Description
These two bars will give you insight into the amazing textural dimensions which are possible with craft chocolate.
Save 10% by purchasing them together in this bundle.
ABOUT THE BARS
Taza‘s ‘Cacao Puro‘ disks are made of 70% single origin Dominican dark chocolate; bursting with bold, wine-like, fruity flavour. Taza pride themselves on being stone ground and unrefined; whilst many chocolate makers spend days on end refining and conching their products until smooth, Taza simply grinds its organic cocoa beans with cane sugar and spice in a traditional Mexican stone mill called a molino. This minimal processing gives a finished product with a satisfyingly coarse, almost biscuity, texture, and a sweet flavour that lets you taste the bold flavours of the cocoa, sugar and spices individually.
The ‘Rough Ground‘ bar from Chocolate Naive is very much based on Mesoamerican chocolate-making, or rather on Mesoamerican drinking chocolate. Naive have taken Ecuadorian cacao beans, ground them ‘roughly’ with sugar crystals to produce this 75% dark chocolate.

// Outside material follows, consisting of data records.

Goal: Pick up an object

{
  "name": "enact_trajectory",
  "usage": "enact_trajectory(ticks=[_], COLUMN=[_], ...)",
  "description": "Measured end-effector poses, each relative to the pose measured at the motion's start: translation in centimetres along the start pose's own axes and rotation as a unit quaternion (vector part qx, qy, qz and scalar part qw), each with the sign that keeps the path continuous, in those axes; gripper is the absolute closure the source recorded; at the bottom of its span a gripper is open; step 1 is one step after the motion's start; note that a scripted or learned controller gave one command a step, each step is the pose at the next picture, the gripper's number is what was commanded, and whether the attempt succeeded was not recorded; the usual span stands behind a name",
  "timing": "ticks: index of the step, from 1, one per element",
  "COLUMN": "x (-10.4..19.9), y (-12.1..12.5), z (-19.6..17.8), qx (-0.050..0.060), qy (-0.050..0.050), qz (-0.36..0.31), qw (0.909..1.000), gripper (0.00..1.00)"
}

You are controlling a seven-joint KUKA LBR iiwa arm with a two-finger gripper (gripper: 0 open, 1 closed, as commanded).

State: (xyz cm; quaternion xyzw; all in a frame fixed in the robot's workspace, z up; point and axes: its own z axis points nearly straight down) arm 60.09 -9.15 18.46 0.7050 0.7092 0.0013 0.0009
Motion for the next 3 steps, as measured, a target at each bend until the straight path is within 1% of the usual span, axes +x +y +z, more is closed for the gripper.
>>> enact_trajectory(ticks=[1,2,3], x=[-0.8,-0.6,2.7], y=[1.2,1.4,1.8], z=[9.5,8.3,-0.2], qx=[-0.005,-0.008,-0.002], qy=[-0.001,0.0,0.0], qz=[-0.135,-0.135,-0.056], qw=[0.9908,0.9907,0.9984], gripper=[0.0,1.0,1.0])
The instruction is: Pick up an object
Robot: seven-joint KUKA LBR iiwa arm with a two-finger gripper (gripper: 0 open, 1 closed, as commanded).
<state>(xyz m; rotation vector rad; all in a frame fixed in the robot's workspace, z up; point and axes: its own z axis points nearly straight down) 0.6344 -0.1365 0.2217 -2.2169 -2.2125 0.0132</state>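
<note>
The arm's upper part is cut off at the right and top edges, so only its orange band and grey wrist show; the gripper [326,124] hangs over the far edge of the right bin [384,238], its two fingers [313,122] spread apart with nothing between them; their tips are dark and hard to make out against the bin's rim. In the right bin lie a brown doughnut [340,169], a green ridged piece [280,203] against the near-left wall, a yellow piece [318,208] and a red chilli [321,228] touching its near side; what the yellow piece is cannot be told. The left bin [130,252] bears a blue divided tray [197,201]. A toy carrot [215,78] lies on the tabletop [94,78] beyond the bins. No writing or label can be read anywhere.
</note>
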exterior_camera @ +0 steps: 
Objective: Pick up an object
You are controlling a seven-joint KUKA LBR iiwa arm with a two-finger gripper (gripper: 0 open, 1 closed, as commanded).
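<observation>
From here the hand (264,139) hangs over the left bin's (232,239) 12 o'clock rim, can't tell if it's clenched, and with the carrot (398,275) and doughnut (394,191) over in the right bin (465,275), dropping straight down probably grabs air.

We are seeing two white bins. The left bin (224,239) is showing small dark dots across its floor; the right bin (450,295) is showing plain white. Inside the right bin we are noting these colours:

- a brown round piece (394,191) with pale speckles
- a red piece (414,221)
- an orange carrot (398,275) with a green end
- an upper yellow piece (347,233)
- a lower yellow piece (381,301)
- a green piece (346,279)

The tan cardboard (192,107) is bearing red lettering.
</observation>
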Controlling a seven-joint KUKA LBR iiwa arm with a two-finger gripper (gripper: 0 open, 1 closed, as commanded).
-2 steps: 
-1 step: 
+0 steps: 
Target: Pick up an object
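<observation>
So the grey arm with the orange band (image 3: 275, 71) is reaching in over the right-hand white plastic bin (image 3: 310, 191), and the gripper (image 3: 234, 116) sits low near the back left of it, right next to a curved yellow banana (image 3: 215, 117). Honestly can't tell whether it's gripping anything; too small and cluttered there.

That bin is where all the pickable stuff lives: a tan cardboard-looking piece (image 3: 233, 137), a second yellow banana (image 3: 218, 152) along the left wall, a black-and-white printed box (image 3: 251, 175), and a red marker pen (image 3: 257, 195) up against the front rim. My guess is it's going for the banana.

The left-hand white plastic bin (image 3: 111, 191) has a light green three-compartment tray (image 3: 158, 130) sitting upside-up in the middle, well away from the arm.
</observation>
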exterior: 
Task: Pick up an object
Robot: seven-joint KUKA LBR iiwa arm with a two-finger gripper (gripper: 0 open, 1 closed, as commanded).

The style is rustic, unrefined; it has a gritty texture, yet the flavour is delicate; floral and slightly nutty.
ABOUT THE MAKERS
Taza is proof that chocolate can change lives, producing its stone-ground chocolate using the very same traditional techniques that inspired its founder Alex Whitmore to become an apprentice to an authentic molinero whilst on holiday in Oaxaca. But it also transforms the lives of the cacao producers that it works with, buying from farmers directly in a direct trade model that enables farmers to receive a price above even Fairtrade levels.
Chocolate Naive was founded by Domantas Užpalis in 2011. They’re known for their experimental flavours in chocolate making, and playing around with textures. Naive is a big believer in the ‘slow food movement’; sourcing natural ingredients from local producers wherever possible. Those ethics, of course, extend to where and how it sources its cacao beans. Their vision is to develop their own farm in a cacao growing country, which would help develop a vertically integrated production.